• Required action: As an exercise, copy out the entries exactly as written.

########

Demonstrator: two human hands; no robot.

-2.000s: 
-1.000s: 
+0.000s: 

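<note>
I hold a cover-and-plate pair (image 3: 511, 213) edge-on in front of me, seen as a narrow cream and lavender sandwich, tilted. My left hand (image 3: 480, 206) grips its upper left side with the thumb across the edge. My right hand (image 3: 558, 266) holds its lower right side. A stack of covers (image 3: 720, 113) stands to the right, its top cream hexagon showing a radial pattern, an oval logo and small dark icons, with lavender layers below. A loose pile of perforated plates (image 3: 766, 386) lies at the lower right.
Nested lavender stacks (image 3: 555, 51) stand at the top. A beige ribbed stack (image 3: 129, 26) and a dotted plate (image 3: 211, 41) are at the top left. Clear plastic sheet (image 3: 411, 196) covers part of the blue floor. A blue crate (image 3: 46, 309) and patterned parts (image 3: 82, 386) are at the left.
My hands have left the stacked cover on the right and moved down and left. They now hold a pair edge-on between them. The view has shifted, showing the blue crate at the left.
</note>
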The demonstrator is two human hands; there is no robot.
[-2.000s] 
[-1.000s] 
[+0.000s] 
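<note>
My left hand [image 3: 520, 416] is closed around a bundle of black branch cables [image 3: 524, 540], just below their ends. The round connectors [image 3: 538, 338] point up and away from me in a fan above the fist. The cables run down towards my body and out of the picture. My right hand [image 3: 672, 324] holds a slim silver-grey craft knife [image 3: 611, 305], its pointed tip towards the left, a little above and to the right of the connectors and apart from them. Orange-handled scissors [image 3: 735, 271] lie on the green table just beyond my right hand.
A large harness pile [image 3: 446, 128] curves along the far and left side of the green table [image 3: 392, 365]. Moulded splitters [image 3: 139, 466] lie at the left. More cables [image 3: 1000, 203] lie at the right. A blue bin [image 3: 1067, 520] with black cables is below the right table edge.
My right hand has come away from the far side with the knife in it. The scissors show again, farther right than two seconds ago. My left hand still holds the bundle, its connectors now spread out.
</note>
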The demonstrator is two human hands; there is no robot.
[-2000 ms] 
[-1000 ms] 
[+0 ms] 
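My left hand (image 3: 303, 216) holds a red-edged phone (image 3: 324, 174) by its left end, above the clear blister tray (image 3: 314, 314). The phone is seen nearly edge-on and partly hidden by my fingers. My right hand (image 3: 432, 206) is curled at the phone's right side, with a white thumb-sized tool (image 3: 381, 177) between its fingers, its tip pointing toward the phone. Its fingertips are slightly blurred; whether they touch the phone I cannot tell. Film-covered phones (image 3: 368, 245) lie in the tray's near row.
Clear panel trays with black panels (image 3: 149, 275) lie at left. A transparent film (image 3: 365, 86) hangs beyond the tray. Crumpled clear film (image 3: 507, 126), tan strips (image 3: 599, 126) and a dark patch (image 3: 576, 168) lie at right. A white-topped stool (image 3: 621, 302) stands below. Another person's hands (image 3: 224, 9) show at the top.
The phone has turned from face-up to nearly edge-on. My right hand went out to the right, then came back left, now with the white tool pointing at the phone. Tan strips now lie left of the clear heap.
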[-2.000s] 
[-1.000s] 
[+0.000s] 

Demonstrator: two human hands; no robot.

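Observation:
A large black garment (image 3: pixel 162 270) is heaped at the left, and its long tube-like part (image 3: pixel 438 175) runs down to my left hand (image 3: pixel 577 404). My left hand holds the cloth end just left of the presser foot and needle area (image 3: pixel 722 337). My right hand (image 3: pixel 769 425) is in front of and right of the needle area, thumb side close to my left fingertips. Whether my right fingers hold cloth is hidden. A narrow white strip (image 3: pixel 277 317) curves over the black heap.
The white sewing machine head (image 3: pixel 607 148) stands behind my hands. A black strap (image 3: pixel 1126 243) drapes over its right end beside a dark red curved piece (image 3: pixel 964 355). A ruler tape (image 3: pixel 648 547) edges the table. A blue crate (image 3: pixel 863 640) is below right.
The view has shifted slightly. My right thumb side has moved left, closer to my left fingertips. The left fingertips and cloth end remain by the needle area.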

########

• Answer to this task:
Demonstrator: two human hands; no robot.

-2.000s: 
-1.000s: 
+0.000s: 

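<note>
I hold a cover-and-plate pair (image 3: 511, 213) edge-on in front of me, seen as a narrow cream and lavender sandwich, tilted. My left hand (image 3: 480, 206) grips its upper left side with the thumb across the edge. My right hand (image 3: 558, 266) holds its lower right side. A stack of covers (image 3: 720, 113) stands to the right, its top cream hexagon showing a radial pattern, an oval logo and small dark icons, with lavender layers below. A loose pile of perforated plates (image 3: 766, 386) lies at the lower right.
Nested lavender stacks (image 3: 555, 51) stand at the top. A beige ribbed stack (image 3: 129, 26) and a dotted plate (image 3: 211, 41) are at the top left. Clear plastic sheet (image 3: 411, 196) covers part of the blue floor. A blue crate (image 3: 46, 309) and patterned parts (image 3: 82, 386) are at the left.
My hands have left the stacked cover on the right and moved down and left. They now hold a pair edge-on between them. The view has shifted, showing the blue crate at the left.
</note>
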The demonstrator is two human hands; there is no robot.
[-2.000s] 
[-1.000s] 
[+0.000s] 
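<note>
My left hand [image 3: 520, 416] is closed around a bundle of black branch cables [image 3: 524, 540], just below their ends. The round connectors [image 3: 538, 338] point up and away from me in a fan above the fist. The cables run down towards my body and out of the picture. My right hand [image 3: 672, 324] holds a slim silver-grey craft knife [image 3: 611, 305], its pointed tip towards the left, a little above and to the right of the connectors and apart from them. Orange-handled scissors [image 3: 735, 271] lie on the green table just beyond my right hand.
A large harness pile [image 3: 446, 128] curves along the far and left side of the green table [image 3: 392, 365]. Moulded splitters [image 3: 139, 466] lie at the left. More cables [image 3: 1000, 203] lie at the right. A blue bin [image 3: 1067, 520] with black cables is below the right table edge.
My right hand has come away from the far side with the knife in it. The scissors show again, farther right than two seconds ago. My left hand still holds the bundle, its connectors now spread out.
</note>
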The demonstrator is two human hands; there is no robot.
[-2000 ms] 
[-1000 ms] 
[+0 ms] 
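My left hand (image 3: 303, 216) holds a red-edged phone (image 3: 324, 174) by its left end, above the clear blister tray (image 3: 314, 314). The phone is seen nearly edge-on and partly hidden by my fingers. My right hand (image 3: 432, 206) is curled at the phone's right side, with a white thumb-sized tool (image 3: 381, 177) between its fingers, its tip pointing toward the phone. Its fingertips are slightly blurred; whether they touch the phone I cannot tell. Film-covered phones (image 3: 368, 245) lie in the tray's near row.
Clear panel trays with black panels (image 3: 149, 275) lie at left. A transparent film (image 3: 365, 86) hangs beyond the tray. Crumpled clear film (image 3: 507, 126), tan strips (image 3: 599, 126) and a dark patch (image 3: 576, 168) lie at right. A white-topped stool (image 3: 621, 302) stands below. Another person's hands (image 3: 224, 9) show at the top.
The phone has turned from face-up to nearly edge-on. My right hand went out to the right, then came back left, now with the white tool pointing at the phone. Tan strips now lie left of the clear heap.
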[-2.000s] 
[-1.000s] 
[+0.000s] 

Demonstrator: two human hands; no robot.

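Observation:
A large black garment (image 3: pixel 162 270) is heaped at the left, and its long tube-like part (image 3: pixel 438 175) runs down to my left hand (image 3: pixel 577 404). My left hand holds the cloth end just left of the presser foot and needle area (image 3: pixel 722 337). My right hand (image 3: pixel 769 425) is in front of and right of the needle area, thumb side close to my left fingertips. Whether my right fingers hold cloth is hidden. A narrow white strip (image 3: pixel 277 317) curves over the black heap.
The white sewing machine head (image 3: pixel 607 148) stands behind my hands. A black strap (image 3: pixel 1126 243) drapes over its right end beside a dark red curved piece (image 3: pixel 964 355). A ruler tape (image 3: pixel 648 547) edges the table. A blue crate (image 3: pixel 863 640) is below right.
The view has shifted slightly. My right thumb side has moved left, closer to my left fingertips. The left fingertips and cloth end remain by the needle area.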

The exercise requires no additional output.